On August 13, 2010, Investacorp entered into a five-year lease with Frost Real Estate Holdings, LLC (“FREH”), an entity affiliated with the Company’s chairman of the board and principal shareholder, in an office building in Miami, Florida. The lease which commenced on October 1, 2010, provides for aggregate payments during the five-year term of approximately $1,574 and minimum annual payments of $315. Rent expense under such lease amounted to $351, $320 and $293 in 2014, 2013 and 2012, respectively.

Ladenburg’s principal executive offices are located in the same office building in Miami, Florida, where the Company leases approximately 18,150 square feet of office space from FREH. Ladenburg’s lease was renewed in March 2013 and now expires in February 2018. The lease provides for aggregate payments during the five-year term of approximately $2,995 and minimum annual payments of $599. Rent expense under such lease amounted to $578, $572 and $560 in 2014, 2013 and 2012, respectively.

The Company is a party to an agreement with Vector Group Ltd. (“Vector”), where Vector has agreed to make available to the Company the services of Vector’s Executive Vice President to serve as the President and Chief Executive Officer of the Company and to provide certain other financial, tax and accounting services, including assistance with complying with Section 404 of the Sarbanes-Oxley Act of 2002 and assistance in the preparation of tax returns.

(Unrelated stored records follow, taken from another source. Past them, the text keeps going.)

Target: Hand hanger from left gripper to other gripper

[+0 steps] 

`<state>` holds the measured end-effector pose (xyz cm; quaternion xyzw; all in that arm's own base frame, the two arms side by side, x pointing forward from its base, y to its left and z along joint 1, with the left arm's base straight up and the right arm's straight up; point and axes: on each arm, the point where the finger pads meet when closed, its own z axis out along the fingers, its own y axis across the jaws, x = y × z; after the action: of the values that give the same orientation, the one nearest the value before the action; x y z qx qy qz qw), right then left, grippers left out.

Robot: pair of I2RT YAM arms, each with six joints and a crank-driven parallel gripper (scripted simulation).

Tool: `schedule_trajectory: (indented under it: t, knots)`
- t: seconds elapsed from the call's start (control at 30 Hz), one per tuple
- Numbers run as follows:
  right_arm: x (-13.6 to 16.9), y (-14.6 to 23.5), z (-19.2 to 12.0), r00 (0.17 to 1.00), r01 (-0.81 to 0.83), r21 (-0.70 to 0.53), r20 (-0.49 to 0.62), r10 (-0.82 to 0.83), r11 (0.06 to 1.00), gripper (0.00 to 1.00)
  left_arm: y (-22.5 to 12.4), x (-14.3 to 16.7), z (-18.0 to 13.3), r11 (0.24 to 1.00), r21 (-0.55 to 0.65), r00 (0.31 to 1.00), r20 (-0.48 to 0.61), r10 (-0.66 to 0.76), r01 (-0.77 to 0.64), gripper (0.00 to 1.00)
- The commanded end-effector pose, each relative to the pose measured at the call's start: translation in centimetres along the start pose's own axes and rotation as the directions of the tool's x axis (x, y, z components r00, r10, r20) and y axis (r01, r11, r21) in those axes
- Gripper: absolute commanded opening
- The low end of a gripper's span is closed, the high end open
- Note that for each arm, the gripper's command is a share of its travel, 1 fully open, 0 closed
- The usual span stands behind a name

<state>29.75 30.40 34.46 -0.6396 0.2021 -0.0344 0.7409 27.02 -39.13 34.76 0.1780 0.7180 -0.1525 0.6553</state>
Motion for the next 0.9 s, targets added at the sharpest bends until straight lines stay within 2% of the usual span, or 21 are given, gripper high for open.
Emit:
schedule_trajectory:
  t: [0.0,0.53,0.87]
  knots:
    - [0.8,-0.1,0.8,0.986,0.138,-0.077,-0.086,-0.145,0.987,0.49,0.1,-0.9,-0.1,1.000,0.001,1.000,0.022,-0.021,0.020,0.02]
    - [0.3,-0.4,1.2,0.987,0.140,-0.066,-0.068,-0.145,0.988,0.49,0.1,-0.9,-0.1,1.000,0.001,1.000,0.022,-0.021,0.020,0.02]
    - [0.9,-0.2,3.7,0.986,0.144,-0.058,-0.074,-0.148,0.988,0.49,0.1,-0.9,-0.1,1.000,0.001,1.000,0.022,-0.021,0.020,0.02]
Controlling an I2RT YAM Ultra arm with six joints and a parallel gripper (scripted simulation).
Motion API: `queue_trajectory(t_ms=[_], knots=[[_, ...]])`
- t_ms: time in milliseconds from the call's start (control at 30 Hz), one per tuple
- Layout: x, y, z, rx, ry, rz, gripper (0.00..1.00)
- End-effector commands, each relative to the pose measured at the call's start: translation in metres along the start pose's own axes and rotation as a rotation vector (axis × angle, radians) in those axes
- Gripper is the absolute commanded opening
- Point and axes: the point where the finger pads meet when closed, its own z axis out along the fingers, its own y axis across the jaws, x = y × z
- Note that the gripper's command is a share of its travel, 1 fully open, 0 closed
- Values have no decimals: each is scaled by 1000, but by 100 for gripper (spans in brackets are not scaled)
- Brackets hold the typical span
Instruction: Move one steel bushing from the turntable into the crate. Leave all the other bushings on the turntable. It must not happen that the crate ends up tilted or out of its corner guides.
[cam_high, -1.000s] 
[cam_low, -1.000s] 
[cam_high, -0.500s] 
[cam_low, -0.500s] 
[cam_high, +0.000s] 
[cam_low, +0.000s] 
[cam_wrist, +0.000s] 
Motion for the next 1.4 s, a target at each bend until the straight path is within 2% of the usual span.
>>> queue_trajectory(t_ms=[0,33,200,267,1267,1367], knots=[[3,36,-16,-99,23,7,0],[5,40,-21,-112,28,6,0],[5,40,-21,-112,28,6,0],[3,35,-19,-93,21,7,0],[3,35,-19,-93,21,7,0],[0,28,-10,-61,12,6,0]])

Various executive officers and directors of Vector and its subsidiary New Valley serve as members of the board of directors of the Company and Vector and its subsidiaries own approximately 8.17% of the Company’s common stock at December 31, 2014. In consideration for such services, the Company agreed to pay Vector an annual management fee plus reimbursement of expenses and to indemnify Vector. The agreement is terminable by either party upon 30 days’ prior written notice. The Company paid Vector $850 in 2014, $750 in 2013 and $750 in 2012 under the agreement and pays Vector at a rate of $850 per year in 2015.

See Note 12 for information regarding loan transactions involving related parties.